Assignment: Everything in the records should be repeated exactly, down to the last character.

Given records:
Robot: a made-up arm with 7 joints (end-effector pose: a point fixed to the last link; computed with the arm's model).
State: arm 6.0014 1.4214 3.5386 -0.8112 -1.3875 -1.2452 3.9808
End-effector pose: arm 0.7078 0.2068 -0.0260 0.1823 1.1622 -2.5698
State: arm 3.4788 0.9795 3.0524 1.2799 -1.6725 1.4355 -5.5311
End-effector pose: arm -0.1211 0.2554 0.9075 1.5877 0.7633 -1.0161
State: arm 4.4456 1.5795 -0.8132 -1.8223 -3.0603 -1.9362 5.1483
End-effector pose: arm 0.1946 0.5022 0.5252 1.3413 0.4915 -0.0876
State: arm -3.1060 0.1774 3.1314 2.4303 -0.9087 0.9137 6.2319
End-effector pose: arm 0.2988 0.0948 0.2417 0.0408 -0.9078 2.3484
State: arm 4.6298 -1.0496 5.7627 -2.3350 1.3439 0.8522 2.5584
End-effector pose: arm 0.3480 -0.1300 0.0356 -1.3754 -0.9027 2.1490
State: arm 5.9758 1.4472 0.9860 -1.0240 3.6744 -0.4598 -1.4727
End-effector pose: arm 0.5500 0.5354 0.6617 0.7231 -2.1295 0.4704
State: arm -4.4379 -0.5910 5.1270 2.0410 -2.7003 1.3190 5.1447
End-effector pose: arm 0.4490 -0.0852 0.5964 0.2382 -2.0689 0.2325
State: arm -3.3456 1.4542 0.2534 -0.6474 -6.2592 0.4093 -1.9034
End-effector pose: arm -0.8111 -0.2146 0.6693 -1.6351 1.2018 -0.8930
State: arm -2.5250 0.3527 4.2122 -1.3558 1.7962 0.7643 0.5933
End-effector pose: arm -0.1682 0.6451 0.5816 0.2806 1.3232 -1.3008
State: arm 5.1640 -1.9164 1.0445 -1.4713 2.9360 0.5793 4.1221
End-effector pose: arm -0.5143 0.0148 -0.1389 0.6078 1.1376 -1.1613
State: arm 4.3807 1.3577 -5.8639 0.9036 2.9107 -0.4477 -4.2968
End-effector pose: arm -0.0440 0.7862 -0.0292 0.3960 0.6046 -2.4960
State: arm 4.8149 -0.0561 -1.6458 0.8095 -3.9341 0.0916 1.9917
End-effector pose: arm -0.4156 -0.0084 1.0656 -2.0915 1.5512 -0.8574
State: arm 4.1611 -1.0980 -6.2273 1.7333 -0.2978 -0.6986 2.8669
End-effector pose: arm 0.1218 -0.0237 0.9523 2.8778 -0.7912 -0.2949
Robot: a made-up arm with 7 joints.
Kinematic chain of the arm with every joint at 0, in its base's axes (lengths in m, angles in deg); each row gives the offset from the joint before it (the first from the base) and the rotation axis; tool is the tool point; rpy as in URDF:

Answer to this problem:
Robot: a made-up arm with 7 joints (end-effector pose: a point fixed to the last link; computed with the arm's model).
State: arm 6.0014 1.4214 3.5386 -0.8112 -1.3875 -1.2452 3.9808
End-effector pose: arm 0.7078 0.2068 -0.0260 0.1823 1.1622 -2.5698
State: arm 3.4788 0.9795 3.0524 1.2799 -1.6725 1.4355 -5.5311
End-effector pose: arm -0.1211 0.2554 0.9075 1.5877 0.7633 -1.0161
State: arm 4.4456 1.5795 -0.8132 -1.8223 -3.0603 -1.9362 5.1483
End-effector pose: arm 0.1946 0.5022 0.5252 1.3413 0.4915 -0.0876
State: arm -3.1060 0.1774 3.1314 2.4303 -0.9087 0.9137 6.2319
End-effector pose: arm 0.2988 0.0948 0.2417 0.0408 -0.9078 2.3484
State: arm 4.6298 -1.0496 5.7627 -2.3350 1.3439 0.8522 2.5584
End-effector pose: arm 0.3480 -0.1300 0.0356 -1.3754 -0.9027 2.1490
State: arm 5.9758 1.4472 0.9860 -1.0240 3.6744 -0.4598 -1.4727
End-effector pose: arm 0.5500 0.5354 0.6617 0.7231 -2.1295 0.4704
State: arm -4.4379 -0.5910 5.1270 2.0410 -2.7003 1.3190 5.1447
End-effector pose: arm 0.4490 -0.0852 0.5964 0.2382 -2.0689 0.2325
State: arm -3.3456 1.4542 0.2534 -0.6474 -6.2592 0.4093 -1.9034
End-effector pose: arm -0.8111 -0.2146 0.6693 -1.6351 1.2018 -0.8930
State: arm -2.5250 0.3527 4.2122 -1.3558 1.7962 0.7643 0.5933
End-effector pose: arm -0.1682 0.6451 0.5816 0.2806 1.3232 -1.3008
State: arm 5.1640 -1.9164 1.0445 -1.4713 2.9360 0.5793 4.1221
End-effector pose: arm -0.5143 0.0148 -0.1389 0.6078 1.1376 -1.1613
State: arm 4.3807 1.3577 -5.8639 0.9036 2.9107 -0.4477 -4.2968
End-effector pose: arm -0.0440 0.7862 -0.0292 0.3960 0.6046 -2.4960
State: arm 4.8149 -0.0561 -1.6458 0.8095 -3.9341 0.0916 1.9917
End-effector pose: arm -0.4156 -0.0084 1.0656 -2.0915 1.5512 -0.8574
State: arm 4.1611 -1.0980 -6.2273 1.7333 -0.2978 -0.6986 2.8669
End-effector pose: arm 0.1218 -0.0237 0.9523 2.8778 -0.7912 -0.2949
Robot: a made-up arm with 7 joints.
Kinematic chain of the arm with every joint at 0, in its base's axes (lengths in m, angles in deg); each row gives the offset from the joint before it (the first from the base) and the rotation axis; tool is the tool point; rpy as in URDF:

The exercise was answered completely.